1 – Inverse on all – This setting will force all feedrate motion in the NC file to be output in Inverse Time feedrate mode. Normally you would only run motion where rotation is happening during a cutting move but it is possible on some machine tools to use Inverse Time feedrates on motion where only XYZ  motion exists. This setting will make all motion output in Inverse Time regardless if there is any rotary motion or not.

2 – Inverse on Rotary – This setting is the commonly used option for most controllers that support Inverse Time feedrates. Using this option will make the posting engine switch between UMP and Inverse Time feedrates on each line based on if Rotary Motion is output on the line.

3 – Inverse on 4 and 5 Axis – This setting is used when you only wish inverse time feedrates to be output when 4 and 5 axis feature types are programmed in the software.

Lesson 10 – Step 1:

In this step we will look at the wrapping configuration. If the machine we are working with has the rotation axis mounted to the table so that the rotary axis is rotating around the machine’s X axis as shown in the picture below then we need to make sure the wrapping Post Questions are properly configured.

 

 

 

In the post processor, navigate to the Post Question: 442.

442. Wrapping X axis is (1=primary 2=secondary 3=tertiary)? 1
443. Wrapping Y axis is (1=primary 2=secondary 3=tertiary)? 2
444. Wrapping Z axis is (1=primary 2=secondary 3=tertiary)? 3

To have the correct wrapping direction for a machine shown above where the rotary axis is aligned and rotating around the X axis we need to make sure the Wrapping X axis is set to a value of “1”. If the rotary output is found to be going in the  wrong direction with this setting then simply change the value to “-1” to reverse the wrapping direction.

Post and open the NC code in your editor. Notice the “A” axis rotary position output moves that are written into the NC file.

Now change the setting of Post Question: 442. to  a value of “-1”,  Save the post processor and output and edit the NC code again.

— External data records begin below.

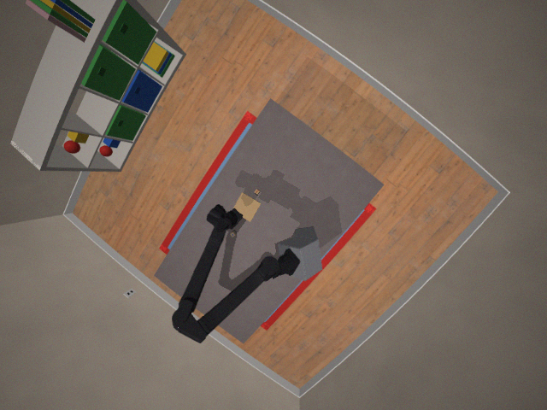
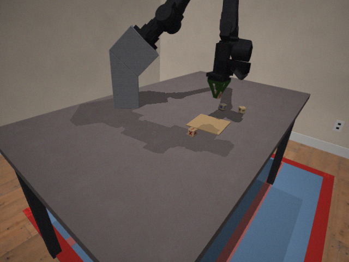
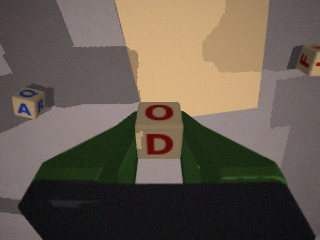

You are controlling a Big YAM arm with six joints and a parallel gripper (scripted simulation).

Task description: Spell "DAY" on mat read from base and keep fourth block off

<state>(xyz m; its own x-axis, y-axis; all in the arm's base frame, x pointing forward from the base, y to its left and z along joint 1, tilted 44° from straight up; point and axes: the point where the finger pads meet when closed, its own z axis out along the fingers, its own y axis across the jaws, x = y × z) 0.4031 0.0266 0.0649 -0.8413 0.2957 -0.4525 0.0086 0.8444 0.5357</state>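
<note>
Right now the tan mat is 40 mm to the right of my hand and 110 mm below it. From my hand the other things lie so: wooden block 10 mm ahead, 170 mm to the right, 100 mm below.
</note>
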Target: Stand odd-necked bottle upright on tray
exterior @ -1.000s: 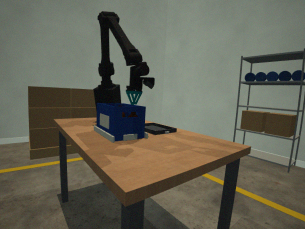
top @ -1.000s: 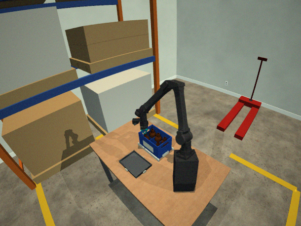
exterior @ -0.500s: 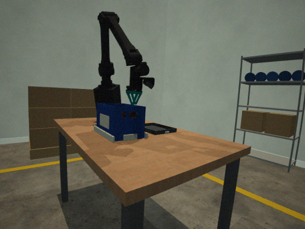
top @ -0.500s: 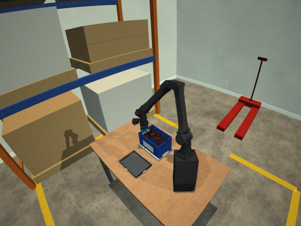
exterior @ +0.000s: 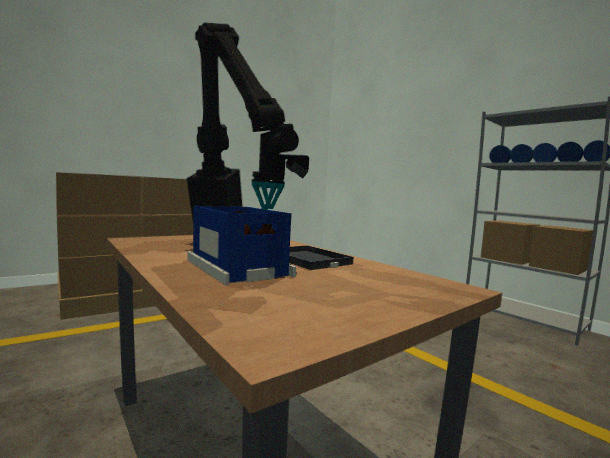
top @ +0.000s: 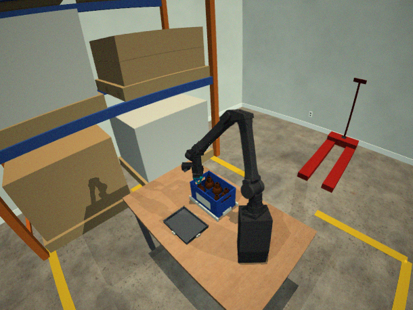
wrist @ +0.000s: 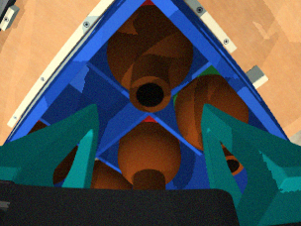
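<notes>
My gripper is now 10 cm above the bottle. Also, from my hand: crate (11 cm below, 9 cm behind, 3 cm to the right); then dark tray (25 cm to the left, 18 cm below, 8 cm behind).
</notes>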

Notice this time the position moves for the rotary “A” axis have changed.

Lesson 10 – Step 2:

In this step we will be looking at the Inverse Time feedrate output. With the post processor opened in your editor navigate to the Post Question: 441. The default setting for this Post Question should be "2" in the BC_4x_Mill.BCPst file. If your is not set to a value of 2, please change it to a value of “2” now and save the post processor.

Generate the NC output file and open in your editor with the post processor. Notice how the motion with the rotary now has a Gcode “G93” and a feedrate on almost every line of code. Please read the following note to understand a little more about Inverse Time feedrates.

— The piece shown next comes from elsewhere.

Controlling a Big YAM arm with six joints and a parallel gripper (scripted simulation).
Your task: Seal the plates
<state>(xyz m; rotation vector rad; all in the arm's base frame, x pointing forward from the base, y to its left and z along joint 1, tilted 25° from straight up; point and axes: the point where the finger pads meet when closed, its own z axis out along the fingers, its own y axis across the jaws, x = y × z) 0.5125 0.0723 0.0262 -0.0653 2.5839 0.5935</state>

Inverse Time Feedrate – What is it?

Inverse Time feedrates are a way of output to the cnc machine’s controller how fast the axes on the machine tool should move to achieve the motion at the correct speed. What happens is the distance traveled by the tool on the part for each axis is calculated and based on the programmed feedrate, the time it should take for the machine to execute the required motion is calculated. Then the inverse of that time value is output as a feedrate value into the NC  code.

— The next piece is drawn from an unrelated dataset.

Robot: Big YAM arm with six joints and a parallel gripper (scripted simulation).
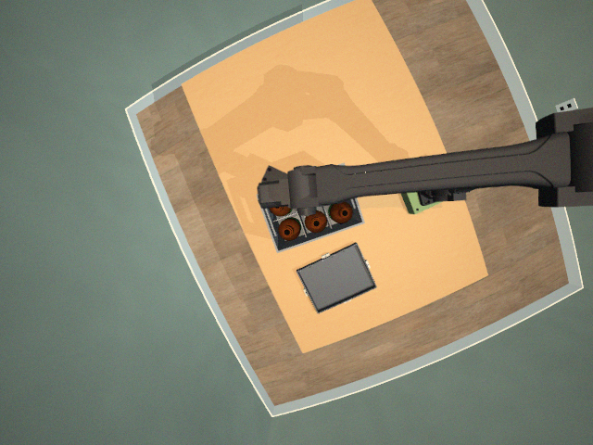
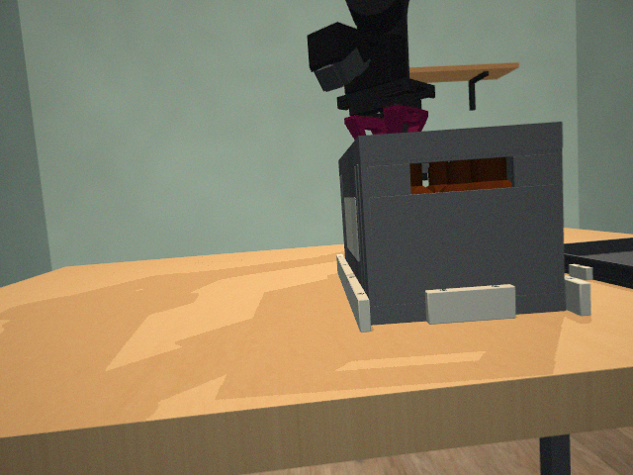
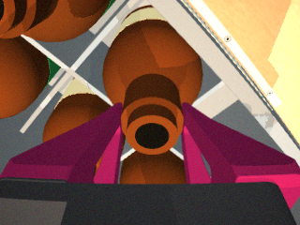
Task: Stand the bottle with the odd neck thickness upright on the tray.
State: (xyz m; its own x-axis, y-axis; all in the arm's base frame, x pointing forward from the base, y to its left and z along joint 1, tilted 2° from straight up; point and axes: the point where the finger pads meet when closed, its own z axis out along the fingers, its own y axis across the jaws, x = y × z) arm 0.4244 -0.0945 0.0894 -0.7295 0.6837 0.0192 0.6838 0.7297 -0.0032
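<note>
My gripper is now 7 cm above the dark grey crate and 4 cm to the right of it. From my hand the other things lie so: grey tray 33 cm to the left, 14 cm below, 2 cm behind.
</note>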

The reason for this type of calculated feedrate is to solve the problem encountered by UPM (unit per minute) feeds for machines where multiple rotary axes exist on a machine. When you are using UPM feedrates there is no way for the controller to know which rotary axis needs to move at the programmed feed. For a rotation of 15 degrees on the 1st rotary axis and 50 degrees on the secondary rotary axes, each rotary must move at different speeds to arrive at their destination at the same time. With inverse time feedrates the controller can take the time interval and move each of the machines axes at the required speed so they arrive at their programmed position in the defined amount of time.

The reason for a feedrate command on every line of code is due to the fact that the feedrate value must be calculated for each move of the program. On Fanuc based controllers the gcode that commonly represents Inverse Time feedrates is “G93”.